Using the listing below, print the line that contains "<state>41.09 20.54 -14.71" and each line after it, exactly as shown, through the final one.

+-------+

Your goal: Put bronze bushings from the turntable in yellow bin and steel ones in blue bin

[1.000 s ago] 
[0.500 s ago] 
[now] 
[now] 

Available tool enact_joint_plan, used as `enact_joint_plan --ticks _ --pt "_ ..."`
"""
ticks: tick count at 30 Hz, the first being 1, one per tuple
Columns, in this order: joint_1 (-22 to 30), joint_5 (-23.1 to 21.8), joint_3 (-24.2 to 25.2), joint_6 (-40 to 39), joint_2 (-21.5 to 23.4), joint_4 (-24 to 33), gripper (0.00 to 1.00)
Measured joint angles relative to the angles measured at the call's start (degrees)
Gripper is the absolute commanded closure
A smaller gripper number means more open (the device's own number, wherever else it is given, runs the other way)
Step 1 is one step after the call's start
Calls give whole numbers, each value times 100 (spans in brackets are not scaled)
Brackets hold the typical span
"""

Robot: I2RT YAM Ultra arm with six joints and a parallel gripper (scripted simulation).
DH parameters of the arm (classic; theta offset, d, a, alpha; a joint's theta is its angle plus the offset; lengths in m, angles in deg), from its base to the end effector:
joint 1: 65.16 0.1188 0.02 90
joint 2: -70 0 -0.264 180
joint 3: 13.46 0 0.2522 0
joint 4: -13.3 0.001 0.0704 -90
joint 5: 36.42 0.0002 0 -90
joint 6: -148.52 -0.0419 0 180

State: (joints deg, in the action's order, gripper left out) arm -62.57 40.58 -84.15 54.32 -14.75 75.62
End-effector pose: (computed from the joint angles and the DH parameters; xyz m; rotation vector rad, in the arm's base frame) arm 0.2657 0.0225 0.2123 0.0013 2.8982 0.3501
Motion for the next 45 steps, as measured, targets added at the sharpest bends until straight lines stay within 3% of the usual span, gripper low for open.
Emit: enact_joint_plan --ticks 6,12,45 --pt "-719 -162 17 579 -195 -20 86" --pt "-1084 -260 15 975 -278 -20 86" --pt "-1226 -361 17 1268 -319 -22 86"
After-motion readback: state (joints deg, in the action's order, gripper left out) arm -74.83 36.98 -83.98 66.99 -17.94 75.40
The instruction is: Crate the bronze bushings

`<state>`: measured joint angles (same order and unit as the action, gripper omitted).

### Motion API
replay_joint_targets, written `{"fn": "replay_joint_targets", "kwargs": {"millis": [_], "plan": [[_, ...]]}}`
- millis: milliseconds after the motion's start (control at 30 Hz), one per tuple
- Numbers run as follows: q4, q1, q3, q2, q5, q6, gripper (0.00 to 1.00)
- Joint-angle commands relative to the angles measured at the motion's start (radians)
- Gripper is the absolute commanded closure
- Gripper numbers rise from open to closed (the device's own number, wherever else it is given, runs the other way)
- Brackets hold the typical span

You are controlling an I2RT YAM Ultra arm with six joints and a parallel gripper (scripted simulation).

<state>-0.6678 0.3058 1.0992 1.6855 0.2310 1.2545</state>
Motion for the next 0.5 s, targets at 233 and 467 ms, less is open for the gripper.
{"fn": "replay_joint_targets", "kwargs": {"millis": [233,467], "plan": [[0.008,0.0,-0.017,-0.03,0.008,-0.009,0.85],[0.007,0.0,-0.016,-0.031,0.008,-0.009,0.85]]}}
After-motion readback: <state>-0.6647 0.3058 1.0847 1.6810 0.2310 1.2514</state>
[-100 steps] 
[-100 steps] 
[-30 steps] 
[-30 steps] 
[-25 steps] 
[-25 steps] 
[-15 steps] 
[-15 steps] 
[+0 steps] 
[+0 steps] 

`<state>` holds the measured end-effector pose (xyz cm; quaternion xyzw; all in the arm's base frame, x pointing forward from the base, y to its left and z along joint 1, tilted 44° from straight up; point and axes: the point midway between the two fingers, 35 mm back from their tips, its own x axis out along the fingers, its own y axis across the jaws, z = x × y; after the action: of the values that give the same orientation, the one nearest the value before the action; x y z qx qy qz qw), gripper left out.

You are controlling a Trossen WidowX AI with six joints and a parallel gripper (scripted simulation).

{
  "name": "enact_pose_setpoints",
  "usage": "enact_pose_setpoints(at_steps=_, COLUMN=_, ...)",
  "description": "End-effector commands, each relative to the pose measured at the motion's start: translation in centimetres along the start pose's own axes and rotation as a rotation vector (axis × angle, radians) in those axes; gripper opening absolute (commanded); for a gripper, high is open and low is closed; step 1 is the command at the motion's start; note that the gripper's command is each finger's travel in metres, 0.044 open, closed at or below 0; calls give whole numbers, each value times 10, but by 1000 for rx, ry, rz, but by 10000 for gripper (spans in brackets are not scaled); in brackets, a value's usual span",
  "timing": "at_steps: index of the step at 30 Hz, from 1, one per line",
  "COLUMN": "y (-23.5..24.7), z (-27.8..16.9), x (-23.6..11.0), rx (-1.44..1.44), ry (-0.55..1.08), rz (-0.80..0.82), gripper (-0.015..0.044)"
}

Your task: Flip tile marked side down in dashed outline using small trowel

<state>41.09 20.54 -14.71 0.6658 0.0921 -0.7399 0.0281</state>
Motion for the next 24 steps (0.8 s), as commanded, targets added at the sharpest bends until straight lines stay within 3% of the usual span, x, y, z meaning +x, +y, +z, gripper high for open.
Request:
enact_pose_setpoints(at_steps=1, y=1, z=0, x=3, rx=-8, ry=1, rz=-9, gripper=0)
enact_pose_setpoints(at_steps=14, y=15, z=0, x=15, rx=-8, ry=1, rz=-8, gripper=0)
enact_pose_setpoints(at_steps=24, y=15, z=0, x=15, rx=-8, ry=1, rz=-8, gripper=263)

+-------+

• Written response:
<state>41.09 20.54 -14.71 0.6658 0.0921 -0.7399 0.0281</state>
Motion for the next 24 steps (0.8 s), as commanded, targets added at the sharpest bends until straight lines stay within 3% of the usual span, x, y, z meaning +x, +y, +z, gripper high for open.
Request:
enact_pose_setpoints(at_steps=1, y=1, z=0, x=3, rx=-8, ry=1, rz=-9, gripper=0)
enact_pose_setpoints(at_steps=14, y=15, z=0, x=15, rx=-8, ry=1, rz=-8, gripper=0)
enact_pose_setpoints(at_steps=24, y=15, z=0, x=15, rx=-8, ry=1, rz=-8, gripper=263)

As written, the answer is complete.